Nonradical induced degradation of bisphenol AF by NaBiO3 coupled peroxymonosulfate process: Performance and mechanism

Abstract

It has been shown previously that the NaBiO3 (NBO) could efficiently photocatalytically degrade organic contaminants because of its excellent photocatalytic property. In this study, we proposed a heterogeneous catalytic system of NBO for peroxymonosulfate (PMS) without light irradiation. The results showed that NBO/PMS exhibited excellent performance toward bisphenol AF (BPAF) degradation and mineralization. The effectiveness of the NBO/PMS system was also investigated in different multicomponent systems. The effects of initial pH, NBO dosages, and PMS concentration for BPAF degradation were also investigated. Radical quenching experiments combined with electron spin resonance analysis indicated that singlet oxygen (1O2) was the main reactive oxygen species, and ·SO4- and ·OH– radicals participated in the process.
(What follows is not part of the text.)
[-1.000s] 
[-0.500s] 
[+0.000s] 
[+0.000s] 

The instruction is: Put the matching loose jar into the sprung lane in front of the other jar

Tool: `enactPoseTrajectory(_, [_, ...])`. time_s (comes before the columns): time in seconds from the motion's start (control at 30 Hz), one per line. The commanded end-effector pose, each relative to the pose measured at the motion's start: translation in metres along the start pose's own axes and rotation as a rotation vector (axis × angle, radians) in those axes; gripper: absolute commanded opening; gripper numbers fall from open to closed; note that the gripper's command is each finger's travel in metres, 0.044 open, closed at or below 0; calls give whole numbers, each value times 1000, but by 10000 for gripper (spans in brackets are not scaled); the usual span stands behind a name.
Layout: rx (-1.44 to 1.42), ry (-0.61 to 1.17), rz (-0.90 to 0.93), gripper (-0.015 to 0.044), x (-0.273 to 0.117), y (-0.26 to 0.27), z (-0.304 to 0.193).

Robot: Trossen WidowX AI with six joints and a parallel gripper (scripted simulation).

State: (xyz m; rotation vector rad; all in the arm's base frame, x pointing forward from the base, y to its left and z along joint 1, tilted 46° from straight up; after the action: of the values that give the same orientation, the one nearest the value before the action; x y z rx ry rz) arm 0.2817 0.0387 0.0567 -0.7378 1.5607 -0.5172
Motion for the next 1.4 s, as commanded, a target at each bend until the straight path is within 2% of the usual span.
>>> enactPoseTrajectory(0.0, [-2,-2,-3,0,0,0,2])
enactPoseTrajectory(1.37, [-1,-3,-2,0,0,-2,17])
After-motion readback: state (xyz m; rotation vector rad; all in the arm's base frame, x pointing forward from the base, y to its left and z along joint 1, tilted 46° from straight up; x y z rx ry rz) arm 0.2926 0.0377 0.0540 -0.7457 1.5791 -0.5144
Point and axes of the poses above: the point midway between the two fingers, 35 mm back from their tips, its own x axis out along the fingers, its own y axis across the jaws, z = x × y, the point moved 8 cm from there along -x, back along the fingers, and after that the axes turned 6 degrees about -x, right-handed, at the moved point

X-ray photoelectron spectroscopy revealed the main catalytic mechanism: lattice oxygen (Ovac) was extruded during the transformation of Bi(V) to Bi(III) to form and activate oxygen (O*), and the generated O* between the [BiO6] regular octahedral layers reacted with PMS on the NBO surface to form 1O2. Based on the results of the Bi element, it is suggested that the activation process proceeded through electron transfer from NBO to PMS. The stability of NBO and applicability of the NBO/PMS system in a natural water environment were explored. This work provides a novel approach to PMS activation and the potential use of NBO for the decontamination of organic pollutants.